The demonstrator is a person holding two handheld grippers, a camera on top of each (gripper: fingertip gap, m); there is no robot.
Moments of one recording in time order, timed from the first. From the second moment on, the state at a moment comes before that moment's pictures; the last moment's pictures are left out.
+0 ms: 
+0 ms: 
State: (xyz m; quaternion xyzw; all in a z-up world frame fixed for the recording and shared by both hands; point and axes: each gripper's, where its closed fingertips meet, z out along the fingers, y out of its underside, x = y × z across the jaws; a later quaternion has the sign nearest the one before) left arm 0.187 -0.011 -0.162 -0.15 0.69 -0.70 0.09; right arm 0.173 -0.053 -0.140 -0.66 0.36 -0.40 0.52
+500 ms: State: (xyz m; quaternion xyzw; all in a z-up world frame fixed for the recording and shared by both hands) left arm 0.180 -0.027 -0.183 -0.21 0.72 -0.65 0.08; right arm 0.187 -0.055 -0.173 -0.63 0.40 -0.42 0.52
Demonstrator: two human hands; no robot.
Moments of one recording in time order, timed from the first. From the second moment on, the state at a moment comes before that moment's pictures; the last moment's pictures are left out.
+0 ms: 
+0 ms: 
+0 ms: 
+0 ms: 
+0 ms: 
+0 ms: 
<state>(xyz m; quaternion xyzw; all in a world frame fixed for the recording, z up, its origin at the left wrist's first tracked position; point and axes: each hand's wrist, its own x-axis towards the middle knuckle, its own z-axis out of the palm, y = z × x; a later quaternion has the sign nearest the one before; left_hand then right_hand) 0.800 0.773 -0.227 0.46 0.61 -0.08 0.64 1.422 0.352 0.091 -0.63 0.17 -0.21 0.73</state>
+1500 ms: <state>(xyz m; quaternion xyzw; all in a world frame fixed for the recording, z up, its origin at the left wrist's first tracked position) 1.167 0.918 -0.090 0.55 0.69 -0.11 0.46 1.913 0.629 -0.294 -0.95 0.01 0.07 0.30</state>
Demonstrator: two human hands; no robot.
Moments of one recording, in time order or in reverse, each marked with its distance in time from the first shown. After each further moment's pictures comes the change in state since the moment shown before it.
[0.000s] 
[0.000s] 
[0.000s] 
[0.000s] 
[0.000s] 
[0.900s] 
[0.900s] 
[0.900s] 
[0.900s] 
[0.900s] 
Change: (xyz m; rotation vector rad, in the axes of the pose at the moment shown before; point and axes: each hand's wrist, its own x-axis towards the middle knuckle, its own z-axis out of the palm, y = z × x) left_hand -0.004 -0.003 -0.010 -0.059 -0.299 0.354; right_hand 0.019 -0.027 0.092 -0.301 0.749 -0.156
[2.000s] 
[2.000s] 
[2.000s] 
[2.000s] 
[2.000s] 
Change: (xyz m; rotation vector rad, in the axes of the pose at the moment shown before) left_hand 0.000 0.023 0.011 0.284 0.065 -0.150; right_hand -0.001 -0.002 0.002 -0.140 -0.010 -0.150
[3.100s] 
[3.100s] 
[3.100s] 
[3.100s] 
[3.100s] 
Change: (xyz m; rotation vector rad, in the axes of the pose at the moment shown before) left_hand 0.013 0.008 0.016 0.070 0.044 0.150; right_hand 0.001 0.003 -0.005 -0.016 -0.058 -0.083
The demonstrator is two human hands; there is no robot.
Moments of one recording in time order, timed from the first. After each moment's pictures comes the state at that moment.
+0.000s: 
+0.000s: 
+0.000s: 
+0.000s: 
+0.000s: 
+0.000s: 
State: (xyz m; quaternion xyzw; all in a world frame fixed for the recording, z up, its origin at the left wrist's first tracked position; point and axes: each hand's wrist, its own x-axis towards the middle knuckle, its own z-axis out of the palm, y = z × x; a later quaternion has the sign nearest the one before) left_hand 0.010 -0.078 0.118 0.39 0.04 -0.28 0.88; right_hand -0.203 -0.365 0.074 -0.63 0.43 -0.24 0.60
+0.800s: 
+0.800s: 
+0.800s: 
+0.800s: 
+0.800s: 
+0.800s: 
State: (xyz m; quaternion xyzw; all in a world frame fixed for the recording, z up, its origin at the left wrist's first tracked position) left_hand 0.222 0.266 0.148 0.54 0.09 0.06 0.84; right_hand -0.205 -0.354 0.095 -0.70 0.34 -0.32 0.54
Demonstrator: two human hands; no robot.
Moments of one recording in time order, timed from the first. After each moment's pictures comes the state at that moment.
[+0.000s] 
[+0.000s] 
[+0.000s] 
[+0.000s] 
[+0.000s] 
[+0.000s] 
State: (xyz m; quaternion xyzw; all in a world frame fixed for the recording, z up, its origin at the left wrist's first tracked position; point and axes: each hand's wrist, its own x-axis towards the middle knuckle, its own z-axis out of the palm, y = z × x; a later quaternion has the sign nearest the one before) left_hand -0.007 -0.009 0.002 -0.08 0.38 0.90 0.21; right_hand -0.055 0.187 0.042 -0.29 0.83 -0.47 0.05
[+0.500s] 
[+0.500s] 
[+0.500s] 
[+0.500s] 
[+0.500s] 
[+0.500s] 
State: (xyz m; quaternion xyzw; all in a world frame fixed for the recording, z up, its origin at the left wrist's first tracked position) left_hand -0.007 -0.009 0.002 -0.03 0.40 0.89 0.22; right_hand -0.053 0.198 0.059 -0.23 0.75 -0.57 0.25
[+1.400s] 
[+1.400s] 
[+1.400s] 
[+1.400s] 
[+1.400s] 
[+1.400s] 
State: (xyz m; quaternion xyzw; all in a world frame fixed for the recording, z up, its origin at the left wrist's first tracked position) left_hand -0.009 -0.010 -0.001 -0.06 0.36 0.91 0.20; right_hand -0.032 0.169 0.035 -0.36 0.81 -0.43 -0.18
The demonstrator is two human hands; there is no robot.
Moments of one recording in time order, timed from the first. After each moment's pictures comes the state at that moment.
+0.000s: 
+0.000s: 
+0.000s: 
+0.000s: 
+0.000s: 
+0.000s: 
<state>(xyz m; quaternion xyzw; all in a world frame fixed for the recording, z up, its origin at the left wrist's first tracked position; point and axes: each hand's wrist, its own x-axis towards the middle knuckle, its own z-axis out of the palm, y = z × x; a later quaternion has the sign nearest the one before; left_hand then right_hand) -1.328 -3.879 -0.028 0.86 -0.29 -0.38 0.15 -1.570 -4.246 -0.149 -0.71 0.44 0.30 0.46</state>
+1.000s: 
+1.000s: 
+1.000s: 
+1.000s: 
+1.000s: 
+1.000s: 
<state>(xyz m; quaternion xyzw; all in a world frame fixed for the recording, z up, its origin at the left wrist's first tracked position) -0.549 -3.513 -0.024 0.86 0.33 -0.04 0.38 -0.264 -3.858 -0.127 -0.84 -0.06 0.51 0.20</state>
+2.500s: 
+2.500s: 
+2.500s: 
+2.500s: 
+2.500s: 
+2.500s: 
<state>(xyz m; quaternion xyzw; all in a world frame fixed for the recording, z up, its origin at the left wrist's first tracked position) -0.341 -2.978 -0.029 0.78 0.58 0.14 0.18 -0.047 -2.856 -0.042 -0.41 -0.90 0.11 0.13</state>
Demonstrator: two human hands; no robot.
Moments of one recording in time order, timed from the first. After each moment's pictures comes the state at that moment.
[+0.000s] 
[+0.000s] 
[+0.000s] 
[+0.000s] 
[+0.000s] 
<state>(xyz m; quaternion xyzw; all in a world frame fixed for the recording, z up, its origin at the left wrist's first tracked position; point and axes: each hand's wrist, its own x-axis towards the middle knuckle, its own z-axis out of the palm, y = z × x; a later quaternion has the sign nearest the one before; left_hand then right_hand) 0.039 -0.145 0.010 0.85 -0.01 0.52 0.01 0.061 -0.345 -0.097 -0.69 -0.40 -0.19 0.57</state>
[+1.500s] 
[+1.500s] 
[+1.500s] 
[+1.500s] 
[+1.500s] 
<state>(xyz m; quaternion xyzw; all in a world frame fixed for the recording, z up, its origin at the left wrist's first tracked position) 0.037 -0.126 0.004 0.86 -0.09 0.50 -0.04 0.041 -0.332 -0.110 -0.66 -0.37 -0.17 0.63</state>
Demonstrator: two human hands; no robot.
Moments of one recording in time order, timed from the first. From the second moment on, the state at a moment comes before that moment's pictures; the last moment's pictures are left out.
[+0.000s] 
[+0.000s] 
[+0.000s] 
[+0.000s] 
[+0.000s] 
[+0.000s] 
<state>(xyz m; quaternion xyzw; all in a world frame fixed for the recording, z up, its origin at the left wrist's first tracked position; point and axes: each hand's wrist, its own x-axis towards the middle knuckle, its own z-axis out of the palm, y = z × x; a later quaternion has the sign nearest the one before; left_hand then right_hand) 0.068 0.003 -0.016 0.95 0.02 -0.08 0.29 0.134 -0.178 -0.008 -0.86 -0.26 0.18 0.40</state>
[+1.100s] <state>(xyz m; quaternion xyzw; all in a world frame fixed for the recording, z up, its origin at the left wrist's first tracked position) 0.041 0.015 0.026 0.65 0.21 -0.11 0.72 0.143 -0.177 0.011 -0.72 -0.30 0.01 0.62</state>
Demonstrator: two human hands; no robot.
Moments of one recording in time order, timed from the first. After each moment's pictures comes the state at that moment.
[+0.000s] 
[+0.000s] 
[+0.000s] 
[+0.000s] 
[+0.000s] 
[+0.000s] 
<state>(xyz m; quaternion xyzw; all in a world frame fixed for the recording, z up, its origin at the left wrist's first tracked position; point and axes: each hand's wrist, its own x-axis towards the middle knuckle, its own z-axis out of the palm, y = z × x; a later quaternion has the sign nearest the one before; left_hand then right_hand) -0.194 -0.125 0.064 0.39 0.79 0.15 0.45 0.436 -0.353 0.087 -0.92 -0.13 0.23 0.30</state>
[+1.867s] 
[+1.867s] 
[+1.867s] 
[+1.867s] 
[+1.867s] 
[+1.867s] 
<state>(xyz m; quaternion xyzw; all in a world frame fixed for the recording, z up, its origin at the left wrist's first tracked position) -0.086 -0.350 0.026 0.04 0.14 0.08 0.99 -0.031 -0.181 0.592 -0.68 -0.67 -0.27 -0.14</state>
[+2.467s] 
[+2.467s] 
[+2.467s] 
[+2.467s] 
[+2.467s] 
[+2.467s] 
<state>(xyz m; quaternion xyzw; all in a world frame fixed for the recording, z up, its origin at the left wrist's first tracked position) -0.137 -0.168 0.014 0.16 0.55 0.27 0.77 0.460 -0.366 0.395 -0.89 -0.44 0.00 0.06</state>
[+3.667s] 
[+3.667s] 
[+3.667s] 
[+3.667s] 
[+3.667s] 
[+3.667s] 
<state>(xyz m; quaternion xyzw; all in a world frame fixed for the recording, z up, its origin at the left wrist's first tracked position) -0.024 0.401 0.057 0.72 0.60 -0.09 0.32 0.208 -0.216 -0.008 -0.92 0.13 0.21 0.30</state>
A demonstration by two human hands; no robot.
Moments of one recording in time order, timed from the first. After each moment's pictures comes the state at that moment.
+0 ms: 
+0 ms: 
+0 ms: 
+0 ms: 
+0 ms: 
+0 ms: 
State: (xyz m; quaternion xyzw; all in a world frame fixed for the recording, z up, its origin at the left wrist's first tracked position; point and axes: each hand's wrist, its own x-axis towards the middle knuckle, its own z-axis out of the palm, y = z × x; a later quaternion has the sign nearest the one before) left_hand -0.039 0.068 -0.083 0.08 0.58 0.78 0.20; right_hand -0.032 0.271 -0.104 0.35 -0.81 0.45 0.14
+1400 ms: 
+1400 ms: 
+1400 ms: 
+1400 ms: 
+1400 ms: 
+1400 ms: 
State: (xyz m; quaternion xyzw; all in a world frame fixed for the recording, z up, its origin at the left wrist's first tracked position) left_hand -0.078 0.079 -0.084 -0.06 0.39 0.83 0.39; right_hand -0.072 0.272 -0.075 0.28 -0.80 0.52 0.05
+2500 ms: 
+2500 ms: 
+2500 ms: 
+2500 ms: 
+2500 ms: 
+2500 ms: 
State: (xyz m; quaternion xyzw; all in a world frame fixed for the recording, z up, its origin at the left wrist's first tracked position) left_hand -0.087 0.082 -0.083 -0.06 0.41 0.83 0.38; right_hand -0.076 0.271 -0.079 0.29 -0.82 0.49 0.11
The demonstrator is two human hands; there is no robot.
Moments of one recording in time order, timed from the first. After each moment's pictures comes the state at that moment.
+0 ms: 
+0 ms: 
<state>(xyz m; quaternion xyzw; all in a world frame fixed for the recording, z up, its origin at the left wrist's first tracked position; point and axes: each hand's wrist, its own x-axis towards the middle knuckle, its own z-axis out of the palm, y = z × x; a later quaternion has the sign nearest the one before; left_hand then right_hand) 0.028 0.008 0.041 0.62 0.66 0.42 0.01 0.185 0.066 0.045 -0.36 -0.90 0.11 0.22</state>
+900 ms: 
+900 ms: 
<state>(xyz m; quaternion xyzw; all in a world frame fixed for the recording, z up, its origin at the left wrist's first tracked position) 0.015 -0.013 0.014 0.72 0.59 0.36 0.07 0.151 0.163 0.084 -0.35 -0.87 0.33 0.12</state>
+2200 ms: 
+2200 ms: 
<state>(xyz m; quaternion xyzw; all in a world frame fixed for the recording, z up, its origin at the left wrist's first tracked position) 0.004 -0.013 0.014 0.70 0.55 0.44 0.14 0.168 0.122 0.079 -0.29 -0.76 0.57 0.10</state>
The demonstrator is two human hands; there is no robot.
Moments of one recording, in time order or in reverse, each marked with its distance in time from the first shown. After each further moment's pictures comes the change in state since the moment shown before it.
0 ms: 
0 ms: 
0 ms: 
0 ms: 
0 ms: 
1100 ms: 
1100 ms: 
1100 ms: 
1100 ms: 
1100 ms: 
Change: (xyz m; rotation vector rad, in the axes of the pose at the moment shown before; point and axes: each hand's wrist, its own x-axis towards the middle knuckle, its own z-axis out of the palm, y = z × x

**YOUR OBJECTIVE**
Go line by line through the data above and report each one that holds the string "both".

**RESULT OF THIS TASK**
State: (xyz m; quaternion xyzw; all in a z-up world frame fixed for the recording and shared by both hands; point and axes: each gripper's, where its closed fingertips meet, z out along the fingers, y out of its underside, x = y × z across the jaws; a later quaternion has the sign nearest the one before) left arm 0.187 -0.011 -0.162 -0.15 0.69 -0.70 0.09; right arm 0.173 -0.053 -0.140 -0.66 0.36 -0.40 0.52
+500 ms: State: (xyz m; quaternion xyzw; all in a z-up world frame fixed for the recording and shared by both hands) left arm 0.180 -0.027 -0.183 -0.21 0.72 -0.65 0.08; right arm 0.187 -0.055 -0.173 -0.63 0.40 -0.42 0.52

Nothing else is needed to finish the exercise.